Gopnik quotes Hobbes:
there is a lust of the mind, that, by a preserverance of delight in the continual and indefatibable generation of knowledge, exceeds the short vehemence of carnal pleasure.I do get a large amount of intrinsic pleasure in learning new theories that I think are true and important. Perhaps my delight in figuring things out is not some appreciation I have developed, like learning to appreciate a Jackson Pollack or Bach cantata, but rather something instinctual, like appreciating landscape paintings or great guitar riffs.
Gopnik does not really mention what this biological payoff might be, but clearly it is not much like the cocktail of brain chemicals released during an orgasm, including norepinephrine, serotonin, oxytocin, vasopressin, nitric oxide, and prolactin. The benefit of 'explanation' is a lot different, but no less physical (and thus the analogy retains).
Consider the payoff one gets from an 'aha!' moment, those instances when some pattern is recognized that explains the data. For example, note when you see the dalmatian in the picture here, you get an 'aha!' moment. They have many ways to test for 'aha!' moments, such as asking you what word goes with pine, crab, and sauce (hint: it's a fruit). Researcher have found that 0.3 seconds before the subjects indicated solutions achieved through sudden insight, there was a burst of neural activity of high-frequency (gamma band) activity. Such simplifications of reality, explaining more with less, is intuitively pleasing because it releases a burden on our brains, we now need hold and arrange fewer facts to see the same phenomena.
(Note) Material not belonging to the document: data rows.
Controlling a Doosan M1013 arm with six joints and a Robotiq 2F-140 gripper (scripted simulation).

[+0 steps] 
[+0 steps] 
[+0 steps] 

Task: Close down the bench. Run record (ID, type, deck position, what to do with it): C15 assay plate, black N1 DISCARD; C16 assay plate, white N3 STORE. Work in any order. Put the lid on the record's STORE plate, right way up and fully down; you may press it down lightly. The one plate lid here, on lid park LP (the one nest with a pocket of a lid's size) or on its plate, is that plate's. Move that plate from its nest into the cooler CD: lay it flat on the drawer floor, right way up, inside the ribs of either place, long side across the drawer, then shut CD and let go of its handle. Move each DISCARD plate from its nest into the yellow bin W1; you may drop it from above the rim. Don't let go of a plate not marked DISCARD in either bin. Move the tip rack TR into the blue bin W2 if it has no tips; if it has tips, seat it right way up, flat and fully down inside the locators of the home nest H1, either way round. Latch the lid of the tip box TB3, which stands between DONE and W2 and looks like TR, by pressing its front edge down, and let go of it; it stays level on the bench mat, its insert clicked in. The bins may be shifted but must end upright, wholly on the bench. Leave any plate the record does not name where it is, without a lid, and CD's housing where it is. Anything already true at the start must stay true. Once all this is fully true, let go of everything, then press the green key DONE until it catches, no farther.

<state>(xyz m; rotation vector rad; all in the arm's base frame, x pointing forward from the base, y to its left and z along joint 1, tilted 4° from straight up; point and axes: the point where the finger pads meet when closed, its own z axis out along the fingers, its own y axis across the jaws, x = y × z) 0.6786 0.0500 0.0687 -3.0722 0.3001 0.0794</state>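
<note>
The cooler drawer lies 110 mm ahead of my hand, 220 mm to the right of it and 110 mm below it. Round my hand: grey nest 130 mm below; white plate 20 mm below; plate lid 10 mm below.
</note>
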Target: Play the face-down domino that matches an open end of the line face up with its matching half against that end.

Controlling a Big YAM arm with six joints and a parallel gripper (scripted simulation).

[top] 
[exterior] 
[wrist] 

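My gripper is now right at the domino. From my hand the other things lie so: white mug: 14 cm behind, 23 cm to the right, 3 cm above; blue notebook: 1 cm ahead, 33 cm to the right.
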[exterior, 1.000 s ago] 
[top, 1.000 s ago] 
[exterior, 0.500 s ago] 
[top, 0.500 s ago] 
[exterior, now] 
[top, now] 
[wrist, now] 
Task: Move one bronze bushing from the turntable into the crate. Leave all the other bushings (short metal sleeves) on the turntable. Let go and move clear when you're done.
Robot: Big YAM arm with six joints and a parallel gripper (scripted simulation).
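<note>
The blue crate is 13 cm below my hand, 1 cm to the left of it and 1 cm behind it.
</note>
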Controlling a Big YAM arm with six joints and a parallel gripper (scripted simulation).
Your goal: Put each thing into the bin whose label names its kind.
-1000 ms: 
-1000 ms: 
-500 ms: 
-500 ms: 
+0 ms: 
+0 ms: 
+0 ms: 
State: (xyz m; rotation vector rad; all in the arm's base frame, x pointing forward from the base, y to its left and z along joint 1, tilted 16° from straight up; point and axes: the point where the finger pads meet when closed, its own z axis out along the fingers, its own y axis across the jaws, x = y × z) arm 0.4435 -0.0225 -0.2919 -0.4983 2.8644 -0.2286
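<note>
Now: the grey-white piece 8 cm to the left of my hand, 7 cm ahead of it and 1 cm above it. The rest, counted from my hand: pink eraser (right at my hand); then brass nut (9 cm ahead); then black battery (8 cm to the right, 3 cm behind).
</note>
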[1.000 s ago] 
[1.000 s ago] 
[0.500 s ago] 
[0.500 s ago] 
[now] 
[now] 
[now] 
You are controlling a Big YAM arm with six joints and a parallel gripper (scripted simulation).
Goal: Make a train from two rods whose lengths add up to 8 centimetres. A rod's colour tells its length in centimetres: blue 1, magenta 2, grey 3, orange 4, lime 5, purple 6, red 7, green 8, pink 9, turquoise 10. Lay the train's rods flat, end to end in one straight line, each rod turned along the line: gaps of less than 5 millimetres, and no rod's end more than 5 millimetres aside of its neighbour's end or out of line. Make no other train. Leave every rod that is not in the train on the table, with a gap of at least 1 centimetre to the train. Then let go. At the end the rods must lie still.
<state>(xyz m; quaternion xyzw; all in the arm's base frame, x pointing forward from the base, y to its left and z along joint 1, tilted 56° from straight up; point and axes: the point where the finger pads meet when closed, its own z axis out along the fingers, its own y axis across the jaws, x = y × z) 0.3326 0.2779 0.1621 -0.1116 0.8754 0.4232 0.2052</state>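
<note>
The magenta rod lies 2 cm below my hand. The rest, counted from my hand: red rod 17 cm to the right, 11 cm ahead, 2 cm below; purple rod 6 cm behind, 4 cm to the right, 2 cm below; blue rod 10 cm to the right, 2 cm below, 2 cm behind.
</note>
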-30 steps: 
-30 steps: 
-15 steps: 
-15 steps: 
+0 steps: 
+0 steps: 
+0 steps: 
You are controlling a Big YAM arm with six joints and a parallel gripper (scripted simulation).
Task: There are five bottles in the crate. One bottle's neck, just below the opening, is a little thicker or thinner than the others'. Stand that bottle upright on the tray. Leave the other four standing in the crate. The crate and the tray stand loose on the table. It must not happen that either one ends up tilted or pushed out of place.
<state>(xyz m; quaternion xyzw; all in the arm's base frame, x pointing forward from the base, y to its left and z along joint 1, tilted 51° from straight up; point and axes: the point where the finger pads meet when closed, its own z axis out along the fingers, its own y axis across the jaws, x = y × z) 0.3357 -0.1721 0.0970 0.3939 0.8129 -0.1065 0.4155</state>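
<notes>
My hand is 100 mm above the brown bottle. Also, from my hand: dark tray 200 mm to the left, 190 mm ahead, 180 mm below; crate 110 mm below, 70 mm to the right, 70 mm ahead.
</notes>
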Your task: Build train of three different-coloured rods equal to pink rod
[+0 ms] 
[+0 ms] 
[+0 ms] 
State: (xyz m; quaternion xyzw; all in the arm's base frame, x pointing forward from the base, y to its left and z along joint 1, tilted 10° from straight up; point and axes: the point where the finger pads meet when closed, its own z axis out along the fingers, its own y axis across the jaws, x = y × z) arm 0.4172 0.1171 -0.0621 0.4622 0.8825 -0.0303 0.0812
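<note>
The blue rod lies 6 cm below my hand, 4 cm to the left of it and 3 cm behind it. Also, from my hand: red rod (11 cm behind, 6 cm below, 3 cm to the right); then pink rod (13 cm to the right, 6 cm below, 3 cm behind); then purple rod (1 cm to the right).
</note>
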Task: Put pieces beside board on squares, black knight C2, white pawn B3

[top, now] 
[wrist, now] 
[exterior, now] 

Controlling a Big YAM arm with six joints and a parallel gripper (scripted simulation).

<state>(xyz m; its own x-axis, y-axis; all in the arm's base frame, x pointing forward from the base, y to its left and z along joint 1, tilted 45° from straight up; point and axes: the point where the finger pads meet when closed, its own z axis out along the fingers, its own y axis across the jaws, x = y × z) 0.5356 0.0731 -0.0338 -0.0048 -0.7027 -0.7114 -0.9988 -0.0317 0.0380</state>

That's all fine, but it suggests a darker flip side. If we abandon an ideology that currently explains many things in our mind--global warming, Freemason conspiracy--then many facts explained by this old ideology are now free floating, unexplained. Letting those go must be as unpleasant as learning a new theory is pleasant, one is the other in reverse. The assumptions we adopt are largely affected by birth milieu, accidental in some sense and so obviously inferior in many respects relative to what an omniscient being would assume, so we have a lot of baggage.
Say we notice that one of our ideologies (we have more than one, as one might believe in libertarianism and String Theory), is definitively inferior in certain cases, and a better theory exists. In that case, it is costly to change, as you would unleash a flood of bad high-frequency brain waves upon scrambling your neat theoretical web that nicely holds many of your observations together. Thus, you reject the new theory and accept the anomaly in hope that an innocuous solution can be found, like the relativistic adjustments for really small or fast objects in the Newtonian paradigm.
This could explain why science progresses one funeral at a time (ie, thus not political conservatism as orgasm, but the same conservatism that has kept Noam Chomsky and Ron Paul having the same radically opposite beliefs for decades).
Feynman noted that people tend to fool themselves a lot:
The first principle is that you must not fool yourself--and you are the easiest person to fool. So you have to be very careful about that. After you've not fooled yourself, it's easy not to fool other scientists.
We stick to old theories not merely to succeed in our current parochial coalition, but because it is innately unpleasant to replace ideologies that currently seem to explain a lot of facts. Young people have lots of neurons but not many connections, so they don't generate so much cognitive dissonance adopting new theories, as their existing set of theories is pretty limited. Young people can learn a lot because they aren't contradicting much, so it's rather pain free. In contrast, an adult who learns something profound loses some innocence, and has to then rethink deeper assumptions.